Disney, which was still a studio more famous for family friendly output that only went as far as a PG-rating and still a long way away from buying up Pixar, Marvel, Lucasfilm and 20th Century Fox, were aghast at the whole idea of a mother falling for her son, unknowingly due to time travel, and thought the movie was too raunchy for their standards.
It’s that dichotomy that makes the first Back to the Future such an endlessly fascinating piece of work. It’s light and fun, and of course Universal Pictures and Amblin Entertainment, with Spielberg producing as a result, was the perfect home in the end, but the line that Back to the Future plays with between either being distasteful with its comedy, or being too family friendly, is a delicate one that has probably allowed it to flourish and remain popular over the course of thirty five years.

It’s not a film without problems that make it look naïve or insensitive in recent years; the film is one that pines for nostalgia for the 1950s, and while in the present day of the film (1985) Hill Valley has Goldie Wilson as Mayor, an African American man, the seeds of the idea to run for office are sowed by Marty, a white man, and most infamously of all it’s implied that by Marty singing Johnny Be Goode before it’s ever released, he is introducing it to Chuck Berry in an act of retroactive cultural appropriation.
Of course, it’s meant to add to the film’s sense of fun in exploring time travel, but the film has rightly been called out for these moments over the years. As problematic as they are, they don’t take away from the strange magic that makes everything else around it work.
Fox and Lloyd, for all the talk of their age difference and questions over how these two could ever become friends (the film never makes it clear that it’s because of the time travel but that could be it, possibly), share considerably fun chemistry and the trilogy works so well because of their scenes and comedic double act that works on wit and fun as opposed to anything too slapstick laden.
Fox famously was a last-minute replacement for Eric Stoltz who had already shot scenes for the film but whose performance wasn’t seen as working in the manner that the film called for. Mulaney may call out Marty McFly for not being as cool as Ferris Bueller, but he has a similar level of cockiness, although where Bueller can be a little insufferable the older you get, Fox keeps Marty the right side of genuinely lovable and confident.
As for Lloyd, there was nobody else who could occupy that level of eccentric, crazy brilliance in the manner that he could. Famously turning evil for Zemeckis three years later with Who Framed Roger Rabbit, Lloyd was incredibly versatile, and here with his utterances of ‘Great Scott’ and exasperation at the film’s events, he once again tows the line between being over the top, genuinely sincere and lovable.
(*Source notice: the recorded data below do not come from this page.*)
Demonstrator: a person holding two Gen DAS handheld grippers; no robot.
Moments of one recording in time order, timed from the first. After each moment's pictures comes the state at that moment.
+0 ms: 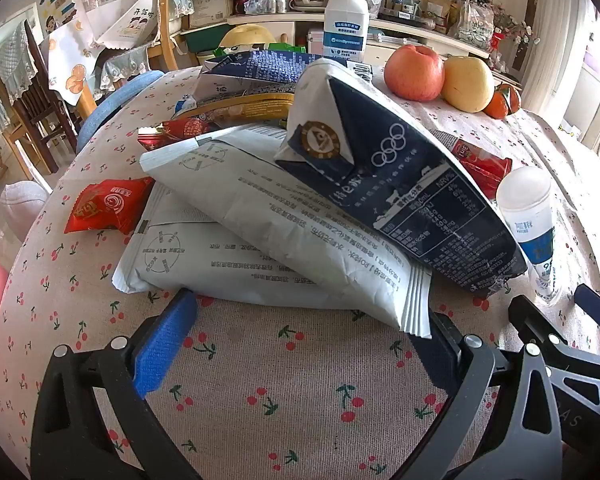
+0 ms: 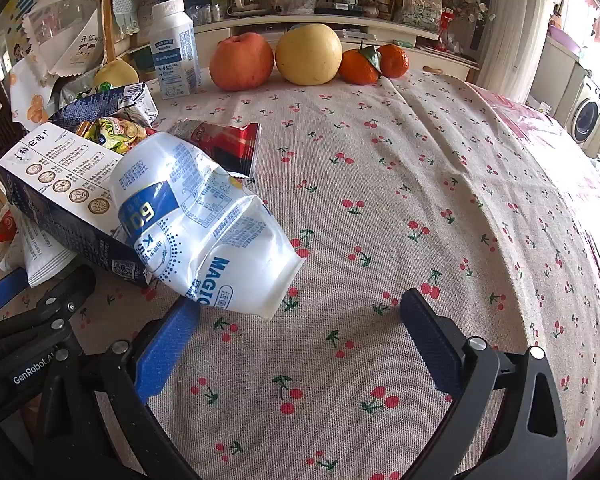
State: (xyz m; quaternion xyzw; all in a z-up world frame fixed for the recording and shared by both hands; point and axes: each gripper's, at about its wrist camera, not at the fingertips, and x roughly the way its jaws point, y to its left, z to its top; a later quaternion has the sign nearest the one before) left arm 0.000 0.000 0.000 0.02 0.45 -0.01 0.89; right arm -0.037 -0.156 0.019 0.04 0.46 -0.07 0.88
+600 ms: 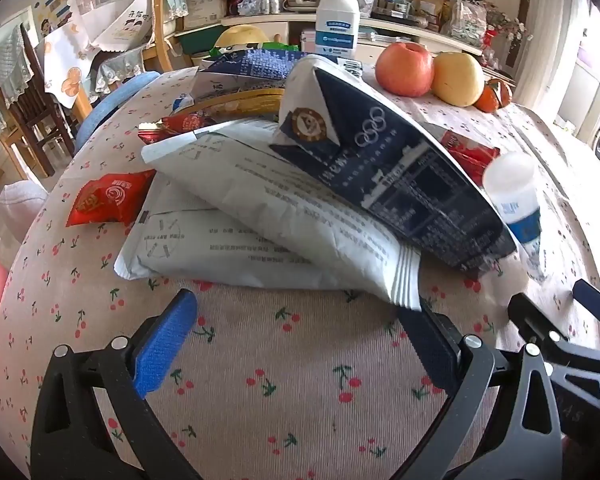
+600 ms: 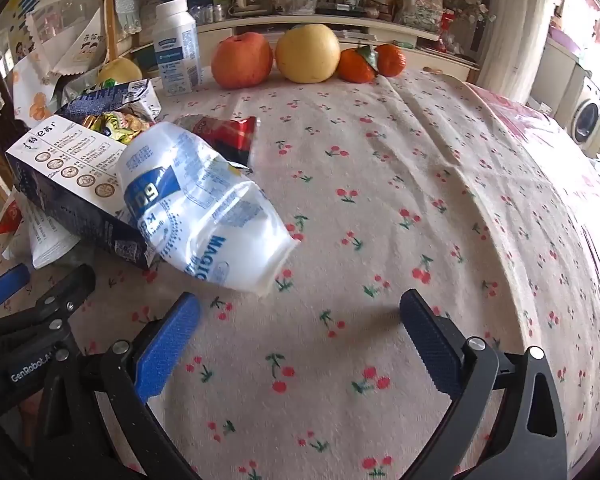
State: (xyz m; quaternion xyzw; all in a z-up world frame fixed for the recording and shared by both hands) left arm -0.018 0.002 0.001 0.02 0.45 -0.02 0.89; right arm -0.052 -0.158 0.021 0.04 0.46 -0.07 0.88
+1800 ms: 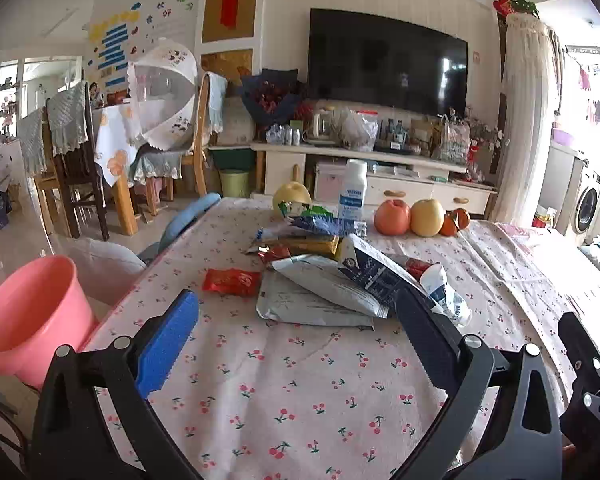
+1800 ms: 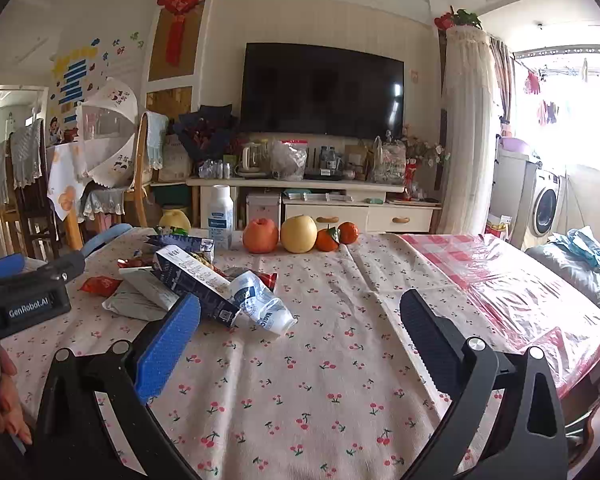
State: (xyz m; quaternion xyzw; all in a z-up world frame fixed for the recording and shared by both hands) left arm -0.150 0.065 0.106 -0.02 0.22 -0.01 0.97; right arm -0.228 -0.107 0.128 0.00 0.17 -0.10 0.98
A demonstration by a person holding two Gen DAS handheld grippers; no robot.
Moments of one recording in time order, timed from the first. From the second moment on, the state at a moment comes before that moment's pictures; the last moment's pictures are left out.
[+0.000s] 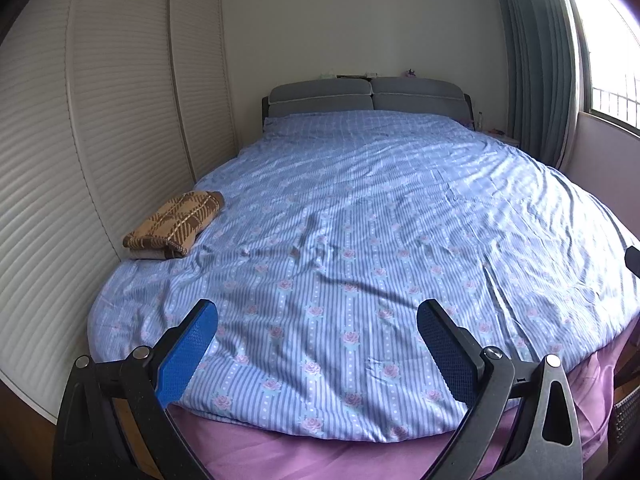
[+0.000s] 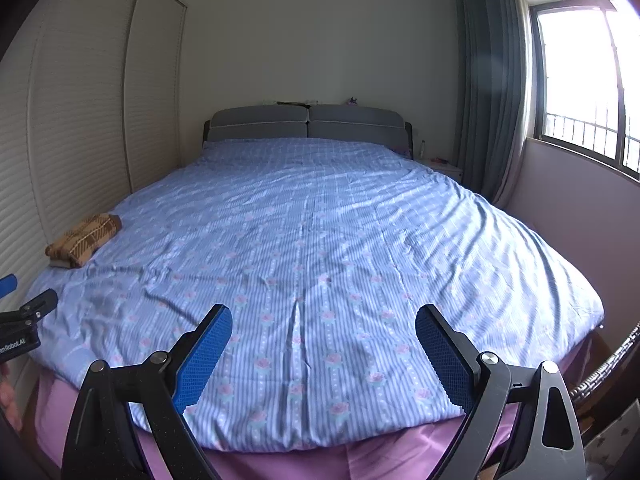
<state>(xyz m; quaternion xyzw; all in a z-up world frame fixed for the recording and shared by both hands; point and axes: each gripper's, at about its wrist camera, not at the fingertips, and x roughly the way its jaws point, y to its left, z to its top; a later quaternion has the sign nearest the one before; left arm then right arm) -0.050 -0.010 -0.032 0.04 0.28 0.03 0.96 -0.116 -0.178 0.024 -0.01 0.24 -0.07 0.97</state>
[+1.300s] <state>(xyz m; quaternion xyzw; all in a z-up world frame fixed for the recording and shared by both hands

That’s what Back to the Future comes down to; it’s so damn lovable that we can poke fun at its problems, the things that can kind of make us think twice about it in a way that we never done before, but it still stands up as an entertaining slice of blockbuster entertainment from the Amblin factory.
Zemeckis himself was a perfect Amblin director. Like Joe Dante, he had an ability to marry imaginative direction and storytelling to wonderfully witty scripts, and it’s really no surprise that the two of them were pretty much making large chunks of their output of the decade at Spielberg’s production company, crafting somewhat subversive work within the confines of films aimed at family audiences.
Opinion might be mixed on the sequels, but the trilogy is frequently reshown on television, been constantly reissued on home entertainment formats, and even inspires memes.
The film itself was never meant to spawn a series or sequels. The final scene was in itself a joke, but when the box office receipts came in, a sequel was greenlit, that soon became two and with it a follow up that would play with the form of the sequel itself.
Back to the Future is available to stream on Netflix in the U.S and on Amazon Prime Video in the U.K.